Having positive people in your life who support you and care for you can help to combat feelings of loneliness that often accompany abandonment issues.

Practice Mindfulness Meditation

Practical mindfulness meditation is an effective way for individuals who suffer from abandonment issues to calm their minds when anxiety strikes.

Join Support Groups

Join support groups where you will be able to talk about your feelings and seek the help of others who have been through similar experiences.

Consider Taking Medication

If the symptoms are severe then medication may be a good option, particularly if they cause problems with your relationships or work life. Never stop taking any medication without first consulting with a doctor as it could have serious side effects.

Psychologists on Abandonment Issues

Some psychologists have proposed that fear of abandonment comes from being abandoned by one’s caregiver in early childhood. As a result, the individual never learned to rely upon themselves for comfort when they are sad or upset. They become overly reliant upon others to fill that role.

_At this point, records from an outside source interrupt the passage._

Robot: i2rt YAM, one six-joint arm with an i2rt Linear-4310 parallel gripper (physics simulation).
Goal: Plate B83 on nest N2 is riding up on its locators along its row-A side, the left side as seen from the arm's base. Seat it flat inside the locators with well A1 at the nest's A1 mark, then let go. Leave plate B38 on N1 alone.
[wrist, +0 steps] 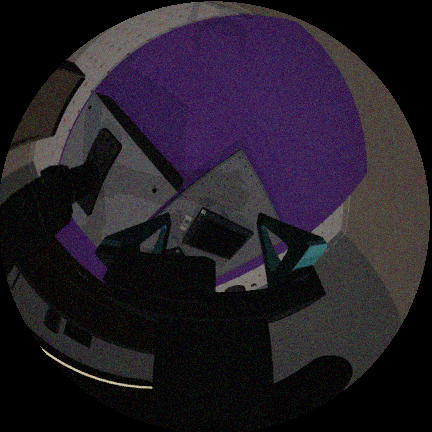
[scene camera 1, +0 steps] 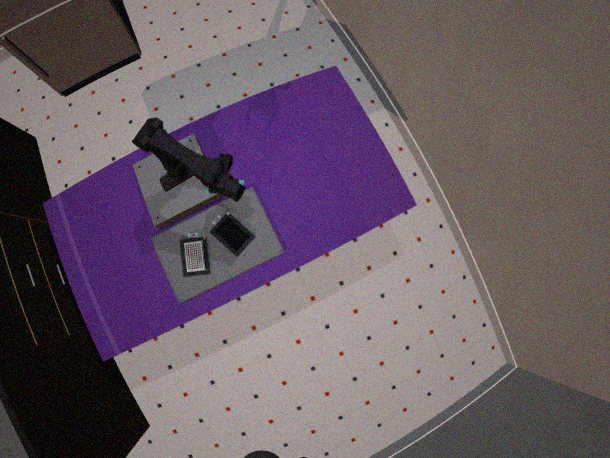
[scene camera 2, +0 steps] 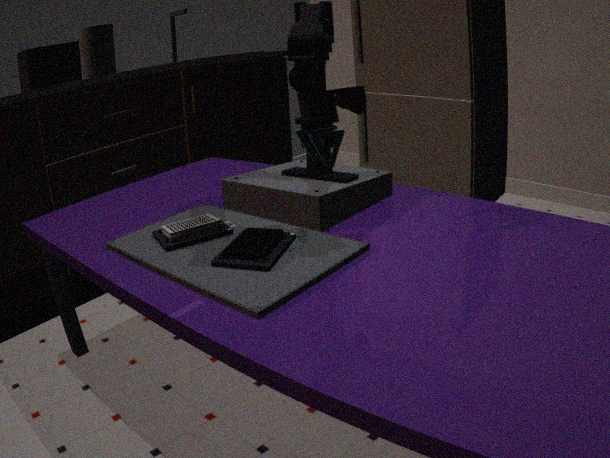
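Pixels of known places: gripper, fingertip midpoint: (wrist: 213, 217) (scene camera 2: 323, 164); arm's base, link origin: (wrist: 92, 176) (scene camera 1: 181, 174) (scene camera 2: 319, 176).
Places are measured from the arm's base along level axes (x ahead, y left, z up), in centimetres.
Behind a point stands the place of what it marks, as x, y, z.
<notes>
A black plate (scene camera 1: 232, 233) @[33.7, 7.3, -3.6] (scene camera 2: 257, 242) @[34.3, 8.4, -3.6] (wrist: 218, 233) @[31.3, 8.9, -3.4] sits on a dark nest on the grey board (scene camera 1: 265, 240) @[43.2, 18.2, -6.1] (scene camera 2: 330, 260) @[29.9, 22.4, -6.1] (wrist: 225, 180) @[22.8, 18.1, -6.1]. A white plate (scene camera 1: 194, 256) @[34.1, -12.0, -3.1] (scene camera 2: 191, 225) @[35.1, -10.5, -3.0] sits on the other nest (scene camera 1: 207, 270) @[41.3, -10.6, -3.5] (scene camera 2: 175, 245) @[41.5, -9.2, -5.1]; in the wrist view the gripper body mostly hides it. The plate and nest labels are unreadable, and I cannot tell surely which plate rides up. My gripper (scene camera 1: 224, 186) @[20.1, 15.2, 9.4] (scene camera 2: 327, 160) @[20.1, 15.2, 9.4] (wrist: 213, 217) @[20.1, 15.2, 9.4] is open and empty, above the board's arm-side edge. In the wrist view the black plate shows between its fingers, some distance beyond them.
The arm's raised grey base block (scene camera 1: 150, 185) @[-3.3, -15.0, -0.2] (scene camera 2: 270, 200) @[15.7, -3.4, -2.2] (wrist: 135, 175) @[9.2, 7.9, 0.6] stands beside the board on the purple table (scene camera 1: 320, 150) @[18.9, 61.3, -7.4] (scene camera 2: 450, 320) @[37.7, 50.2, -7.4] (wrist: 260, 90) @[10.5, 39.2, -7.4]. Small light marks lie beside both nests. Dark cabinets (scene camera 2: 125, 130) stand behind the table.
</notes>
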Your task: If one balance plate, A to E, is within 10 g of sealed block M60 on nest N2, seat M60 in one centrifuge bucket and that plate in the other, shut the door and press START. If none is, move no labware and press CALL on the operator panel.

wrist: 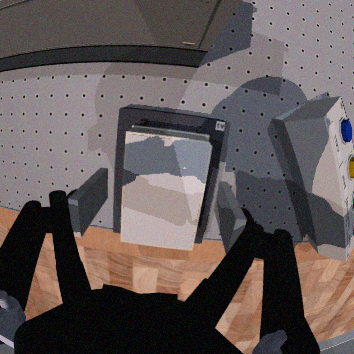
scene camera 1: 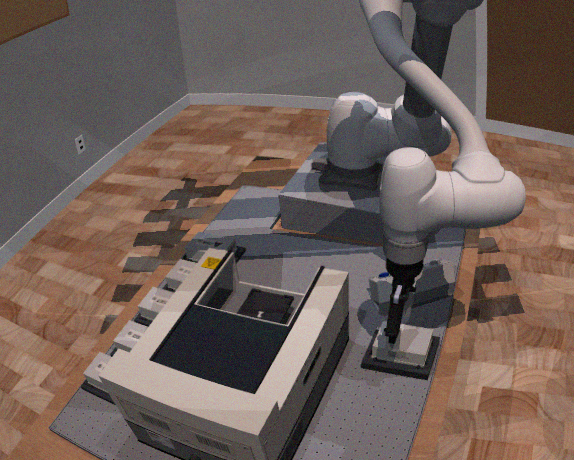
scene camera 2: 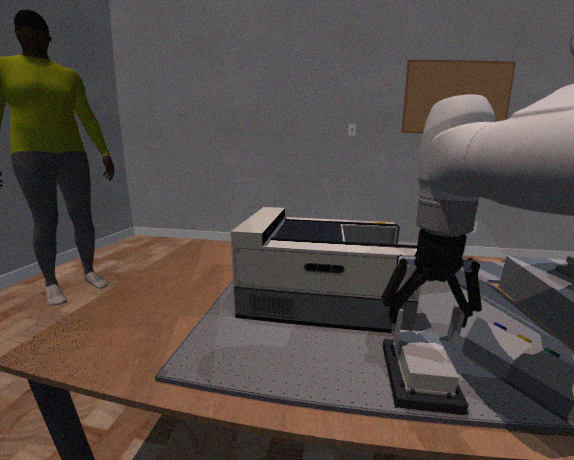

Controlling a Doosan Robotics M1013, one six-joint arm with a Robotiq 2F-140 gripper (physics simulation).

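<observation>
The sealed block M60 is a pale box lying flat in the black nest N2. My gripper is open and empty, pointing down with one finger on each side of the block; gaps show in the wrist view. How low the fingertips reach is hard to tell. The centrifuge has its dark door slid partly back, with a dark bucket in the opening. Pale plates stand along its far side, labels unreadable.
The sloped operator panel stands close beside the nest, with blue, yellow and green buttons. The centrifuge wall rises on the nest's other side. A person stands beyond the table.
</observation>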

Other experts believe that people who suffer from abandonment issues typically come from abusive homes, and the fear of being abandoned is accompanied by feelings of unworthiness.

Still, other psychologists believe that when a person is abandoned in childhood, they will develop the feeling of being unworthy and unlovable. This belief follows them into adulthood and causes them to feel insecure with any individual who shows interest in getting closer than a casual friendship.

There are many different theories about why people suffer from abandonment issues but there is one thing that they all agree on: these issues can ruin your life if you don’t deal with them.

Conclusion

Abandonment is a common fear that can be triggered by the loss of relationships, social status, and self-esteem. If you feel like your abandonment issues are getting in the way of your life or happiness, it’s important to seek professional help. The good news is there are plenty of resources out there for all sorts of needs. So don’t give up on finding what will work best for you!